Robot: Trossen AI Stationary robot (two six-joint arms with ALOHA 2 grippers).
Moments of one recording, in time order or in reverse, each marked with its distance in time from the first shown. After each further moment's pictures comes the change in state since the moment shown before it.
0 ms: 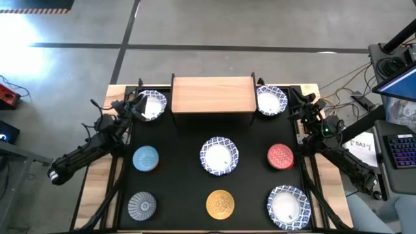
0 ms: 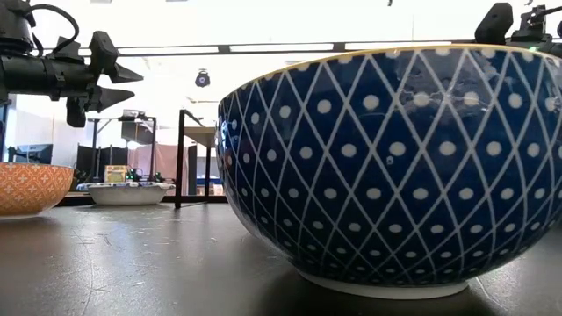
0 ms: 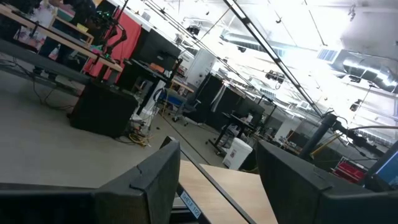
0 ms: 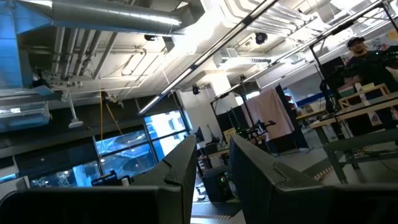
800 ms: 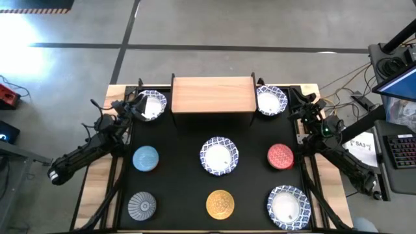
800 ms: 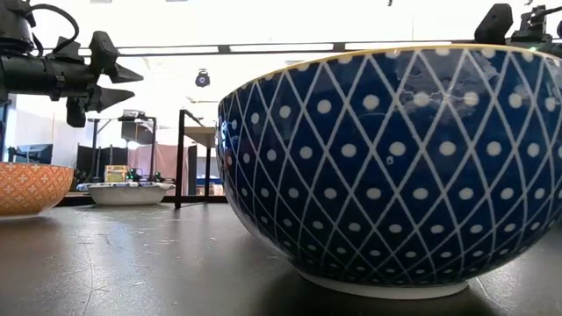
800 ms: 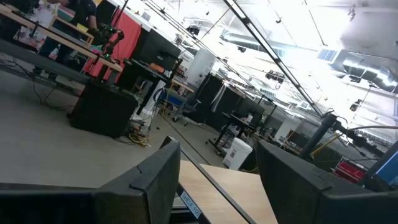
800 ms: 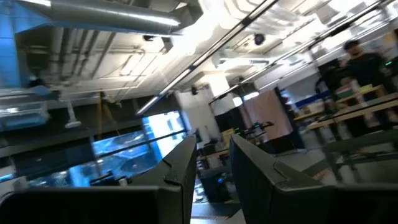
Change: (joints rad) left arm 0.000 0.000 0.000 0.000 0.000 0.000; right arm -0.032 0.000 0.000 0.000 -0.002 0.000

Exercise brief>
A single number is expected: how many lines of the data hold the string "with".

Answer to this task>
2